So there was Amb. Richard Holbrooke talking with Jim Lehrer last night about the success of the Dayton Accords in stopping the war in Bosnia. It's been 10 years since Holbrooke led the negotiations that produced the accords, and yesterday at the White House, the three main parties in Bosnia agreed to break down some of the final barriers to normalization.
While I'm happy for Bosnia, where I had the privilege of living for a year while helping in the reconstruction, the real lessons of the Dayton Accords and the 10-year peace building process there has yet to be learned. Yesterday’s dramatic announcements coming out of the Cairo Summit on Iraq offer an opportunity for the intern ational community and the United States to finally profit from the tough lessons learned in Bosnia.

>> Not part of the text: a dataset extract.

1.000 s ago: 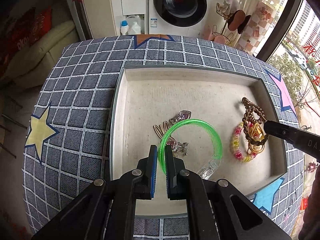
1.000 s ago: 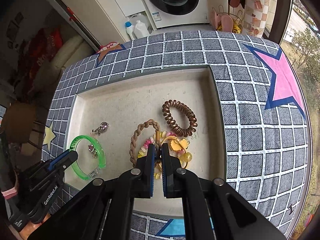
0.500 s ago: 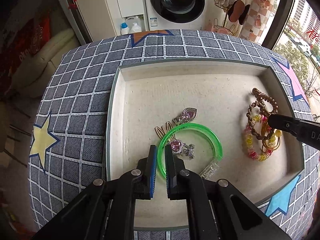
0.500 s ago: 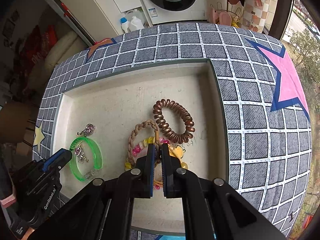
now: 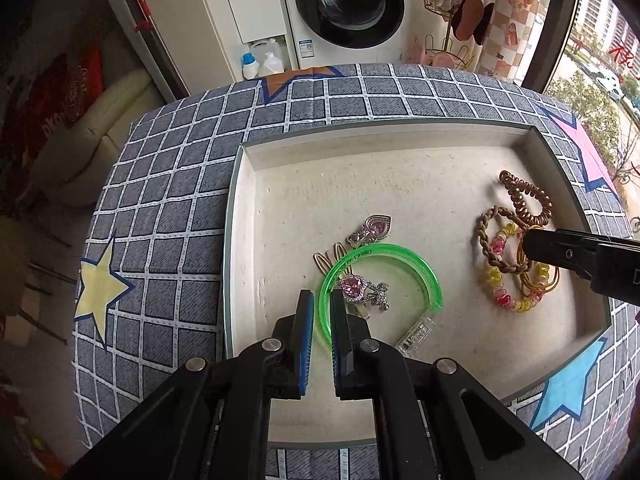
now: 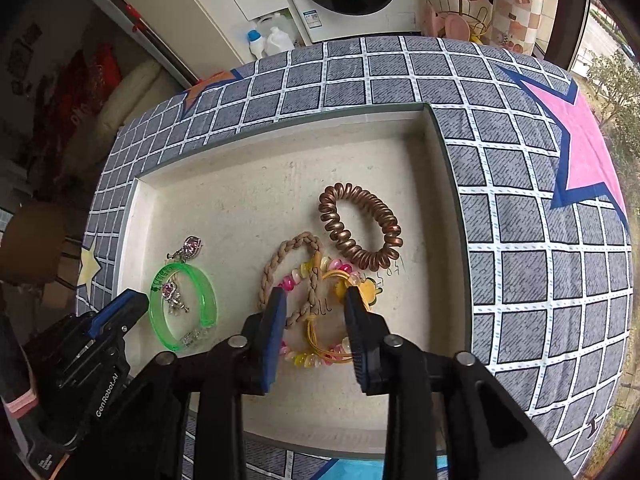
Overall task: Organize jewelry
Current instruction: 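Carry the bangle and braided bracelet into the white tray and open both tools, then withdraw both tools from the tray toward the black clip and star keychain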
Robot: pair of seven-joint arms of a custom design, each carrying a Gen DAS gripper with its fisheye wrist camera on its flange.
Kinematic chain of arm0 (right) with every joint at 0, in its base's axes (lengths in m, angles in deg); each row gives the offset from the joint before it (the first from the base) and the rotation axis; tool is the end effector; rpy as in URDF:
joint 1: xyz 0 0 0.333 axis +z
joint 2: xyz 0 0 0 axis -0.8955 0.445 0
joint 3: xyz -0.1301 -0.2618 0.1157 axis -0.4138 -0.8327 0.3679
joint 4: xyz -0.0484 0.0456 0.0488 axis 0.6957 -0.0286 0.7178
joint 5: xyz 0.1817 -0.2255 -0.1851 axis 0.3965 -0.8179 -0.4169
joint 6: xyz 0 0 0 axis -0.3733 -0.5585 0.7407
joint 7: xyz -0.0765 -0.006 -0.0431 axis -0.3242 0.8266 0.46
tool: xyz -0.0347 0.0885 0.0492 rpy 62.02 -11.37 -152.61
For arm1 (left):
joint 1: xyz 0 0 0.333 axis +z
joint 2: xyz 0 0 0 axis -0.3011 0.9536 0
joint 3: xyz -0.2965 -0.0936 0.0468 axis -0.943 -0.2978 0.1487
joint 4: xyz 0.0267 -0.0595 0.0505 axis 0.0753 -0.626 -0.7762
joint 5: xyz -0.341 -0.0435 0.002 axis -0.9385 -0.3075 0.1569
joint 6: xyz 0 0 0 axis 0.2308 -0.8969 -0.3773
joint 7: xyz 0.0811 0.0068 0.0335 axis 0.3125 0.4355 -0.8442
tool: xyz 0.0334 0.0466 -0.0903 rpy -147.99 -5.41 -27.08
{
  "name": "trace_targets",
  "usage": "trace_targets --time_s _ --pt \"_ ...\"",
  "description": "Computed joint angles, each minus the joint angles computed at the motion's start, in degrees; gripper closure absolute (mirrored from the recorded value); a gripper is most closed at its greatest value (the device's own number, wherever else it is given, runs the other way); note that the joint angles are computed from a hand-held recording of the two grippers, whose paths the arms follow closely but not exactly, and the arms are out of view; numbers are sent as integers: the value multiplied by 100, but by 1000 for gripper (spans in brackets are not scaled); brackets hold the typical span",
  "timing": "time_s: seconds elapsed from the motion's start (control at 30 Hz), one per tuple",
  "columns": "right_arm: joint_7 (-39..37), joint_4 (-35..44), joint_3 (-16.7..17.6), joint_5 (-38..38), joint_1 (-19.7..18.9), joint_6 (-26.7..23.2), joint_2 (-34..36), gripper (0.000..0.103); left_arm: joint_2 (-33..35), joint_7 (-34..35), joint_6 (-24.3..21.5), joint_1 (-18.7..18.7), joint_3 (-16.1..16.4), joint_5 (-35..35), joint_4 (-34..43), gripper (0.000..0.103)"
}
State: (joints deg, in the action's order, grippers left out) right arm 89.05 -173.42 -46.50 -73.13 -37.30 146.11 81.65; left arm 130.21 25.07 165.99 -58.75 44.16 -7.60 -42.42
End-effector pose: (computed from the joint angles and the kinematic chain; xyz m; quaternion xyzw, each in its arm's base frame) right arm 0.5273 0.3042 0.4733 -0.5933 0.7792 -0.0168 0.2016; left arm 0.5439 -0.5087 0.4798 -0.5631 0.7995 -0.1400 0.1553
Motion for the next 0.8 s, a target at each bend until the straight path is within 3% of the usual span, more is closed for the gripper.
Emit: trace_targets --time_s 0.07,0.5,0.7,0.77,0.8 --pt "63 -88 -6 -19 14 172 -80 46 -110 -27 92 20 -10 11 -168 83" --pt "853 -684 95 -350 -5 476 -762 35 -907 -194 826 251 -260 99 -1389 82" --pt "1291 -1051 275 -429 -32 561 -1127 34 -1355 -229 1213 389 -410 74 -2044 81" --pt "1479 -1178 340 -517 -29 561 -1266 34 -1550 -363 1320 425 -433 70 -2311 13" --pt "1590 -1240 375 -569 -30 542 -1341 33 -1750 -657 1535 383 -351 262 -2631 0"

Holbrooke himself tried to make this point, but he was quickly shut down . Holbrooke was discussing the sequence of events in Bosnia : the U.S. and NATO bombed the Serbs into peace talks, the Dayton Accords were signed, and then 20,000 U.S. troops joined with other NATO forces to enforce the agreement. At that point, he mentioned to Lehrer that the ratio of multinational troops to local population in Bosnia would have required "600,000" troops on the ground in Iraq, not 150,000. At that, Lehrer redirected the conversation back to Bosnia.
But the lesson for Iraq is more than just having the right number of troops. What is more important is having some kind of political consensus that legitimizes the intern ational presence. The Bush administration never had any intention of holding a Dayton for Iraq, or even a Loya Jirga, the Afghani analog. Rather, the plan was to install a puppet regime, evidenced by the insertion of Ahmed Chalabi and his INC militia on military transports into Iraq even ahead of the arrival of the first U.S. administrator, retired Gen. Jay Garner. When that plan failed, instead of turning to the Dayton model, the White House decided to rule Iraq directly, subsequently handing over to two different sets of puppets.
It was a fateful series of strategic mistakes but the process started at Cairo offers a chance to finally get onto a track towards peace. To make it work, however, the U.S. will have to subordinate its military and economic planning to the outcomes of the Cairo process. That was the structure of Dayton. American troops did not arrive before an agreement was reached and then they implemented the agreement. Bush won't make that decision of his own accord, as he's still trying to force his now-unraveling alliance of Shi'a and Kurds down Iraqis' throats. Change will require domestic political pressure here in the U.S., meaning a united Democratic position on Iraq.
The benefits are clear. The Sunni insurgents are part of the Cairo process and are calling for direct negotiations with the Americans. A truce that allows good-faith talks to succeed would reduce our casualties, strengthen the subsequent agreement, and accelerate reconstruction of the local economy. That's all good. With the EU and the U.N. involved in the talks already, it is clear that this path has the chance of producing some kind of burden-sharing arrangement, allowing even more U.S. troops to come home. But ultimately, a legitimate peace process is the best chance of bringing peace to Iraq, and avoiding the civil war that is breathtakingly close to erupting.
So between now and February, when the next round of talks are scheduled, it is essential that Democrats from Murtha to Woolsey and from Clinton to Feingold debate not just the scale and pace of unilateral disengagement. With the advent of the Cairo process, our last best hope for peace has arrived. We must commit the full resources of our country to seeing it work. And that means the disposition of our troops must follow not what is easy but what is best for bringing peace to Iraq.
The Bush administration's strategy of "guns and puppets" is a dead end. The path to peace goes through Cairo, via Dayton.